When you specify a peak found ratio of 0.8, transitions will be deleted from the document if a peak was not found for those transitions in at least 80% of the replicates.
What it means for a transition peak to be "found" depends on whether or not the menu item "Settings > Integrate All" is checked.
If "Integrate All" is not checked, then a peak will be considered "not found" if its apex is not within a quarter of the full peak width from the apexes of the other transitions under that precursor.
If "Integrate All" is checked, the a peak will be considered "found" unless the chromatogram is completely flat across the area being integrated.
In the Refine dialog, if you hover the mouse over the textboxes, you should see a tooltip which describes what the setting does. For "Max Transition Peak Rank", the tooltip says:
All transitions with an average area peak ranking
greater than this number will be removed from the
What that tooltip means is that for each Precursor in the document, Skyline sorts the transitions by the average transition peak area across all of the replicates. Any transitions after the Nth element in that sorted list for that precursor gets deleted from the document.

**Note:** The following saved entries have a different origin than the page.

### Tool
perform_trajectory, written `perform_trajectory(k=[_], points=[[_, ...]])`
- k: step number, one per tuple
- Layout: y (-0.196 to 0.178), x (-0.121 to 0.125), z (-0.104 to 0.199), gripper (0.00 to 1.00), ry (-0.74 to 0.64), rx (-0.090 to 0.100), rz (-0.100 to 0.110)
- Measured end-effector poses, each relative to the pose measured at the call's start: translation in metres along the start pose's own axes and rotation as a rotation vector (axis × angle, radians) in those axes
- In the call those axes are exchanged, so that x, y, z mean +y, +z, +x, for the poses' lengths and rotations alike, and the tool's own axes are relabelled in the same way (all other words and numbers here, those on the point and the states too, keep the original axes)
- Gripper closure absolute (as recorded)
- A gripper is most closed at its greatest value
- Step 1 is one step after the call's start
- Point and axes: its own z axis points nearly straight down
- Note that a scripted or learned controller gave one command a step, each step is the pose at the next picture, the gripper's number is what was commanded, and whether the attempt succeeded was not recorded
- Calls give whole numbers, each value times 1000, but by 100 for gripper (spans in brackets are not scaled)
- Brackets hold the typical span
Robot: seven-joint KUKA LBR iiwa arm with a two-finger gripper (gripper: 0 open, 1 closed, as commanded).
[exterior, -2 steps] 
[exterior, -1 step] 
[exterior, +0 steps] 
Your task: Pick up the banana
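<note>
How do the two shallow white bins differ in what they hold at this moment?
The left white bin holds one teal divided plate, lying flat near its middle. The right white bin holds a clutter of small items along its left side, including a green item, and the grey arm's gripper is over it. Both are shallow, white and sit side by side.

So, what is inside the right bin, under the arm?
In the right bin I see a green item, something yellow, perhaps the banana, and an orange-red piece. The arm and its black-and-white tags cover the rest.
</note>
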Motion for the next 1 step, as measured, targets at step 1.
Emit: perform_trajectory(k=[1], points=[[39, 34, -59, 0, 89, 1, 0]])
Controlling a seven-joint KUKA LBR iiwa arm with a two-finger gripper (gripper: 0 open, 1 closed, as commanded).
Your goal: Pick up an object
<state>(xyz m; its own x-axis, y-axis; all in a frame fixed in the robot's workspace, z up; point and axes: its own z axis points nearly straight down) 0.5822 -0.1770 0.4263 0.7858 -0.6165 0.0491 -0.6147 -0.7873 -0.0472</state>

Let me know if any of the other settings are not clear. I am not sure whether we have a document anywhere that describes what all those settings do.
Thanks for the quick response! However, I don't quite understand how this can be the definition of 'min peak found ratio' as the setting doesn't remove transitions but removes entire peptides. When I change to this setting and select 'replicate inclusion' -> 'best', it seems as if all peptides (with the best result, either dotP or idotP) with <80% transitions found are removed from the document. Isn't this the meaning of the setting?
I am interested in finding a setting that allows me to remove all transitions/peaks that are not found (in a specified replicate) when 'integrate all' is NOT checked. I have tried different options in the document grid but this only allows me to delete transitions that are completely flat across the peak in the chromatogram when I filter on a specific replicate. Can you help me with this?